Market move = median per-item % change between two ChestShop snapshots Breadth = share of tracked items that rose Sectors = ChestShop volume grouped by item category (share of total)
How it's computed
We compare the latest ChestShop pricing snapshot against the prior one and take the medianitem's percent change as the headline market move — the median, not the mean, so a single spiking item can't hijack the index. Breadth is the fraction of items up, distinguishing a broad rally from a narrow one. Crucially we diff our own captured snapshots and ignore the noisy in-API bot price field.
Data sources
economy API
Update cadence
Per snapshot — moves need two snapshots to exist, so history builds over the first few captures.
Known gaps
Only items priced in both snapshots count. Thinly-traded items can show large, mostly meaningless swings. Sector categories are our own mapping and a few items may land in "Other". This measures shop-listed prices, not cleared trade volume.
Risk read — The Mint (peg health)
Whether the Mint's listed instruments can actually be redeemed at their stated peg.
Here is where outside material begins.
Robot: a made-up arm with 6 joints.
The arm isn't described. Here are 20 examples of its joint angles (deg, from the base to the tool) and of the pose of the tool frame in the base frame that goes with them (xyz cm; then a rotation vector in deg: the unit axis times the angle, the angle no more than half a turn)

For each instrument we track: redeem ratio, peg health, listed face, circulation, par buy/sell. Stress flag fires when peg health reads "partial", "no market", or "redeem" (constrained redemption).
What it means
The Mint issues instruments meant to redeem at a fixed peg. The redeem ratio and a peg-health label tell you whether redemption is actually honored at face. When health reads partial, no market, or redeem-constrained, the peg is under stress — the instrument may not convert back to cash at its stated value. Our home pages count broken pegs and flag the Mint as "HOT" when any are stressed.
Data sources
economy APIinferred
Update cadence
Per Mint snapshot — we read the most recent capture of each instrument.
Known gaps
Redeem ratio and peg-health labels are captured as reported, not independently audited — if the upstream feed is stale or mislabels an instrument, the read inherits that. The stress test is a keyword match on the health label, so an unusual phrasing could be missed. This is a liquidity/redemption flag, not a full solvency model of the Mint.
Found a number that looks wrong? Most likely it's a parse caveat described above — these are models over public data, not official server statistics.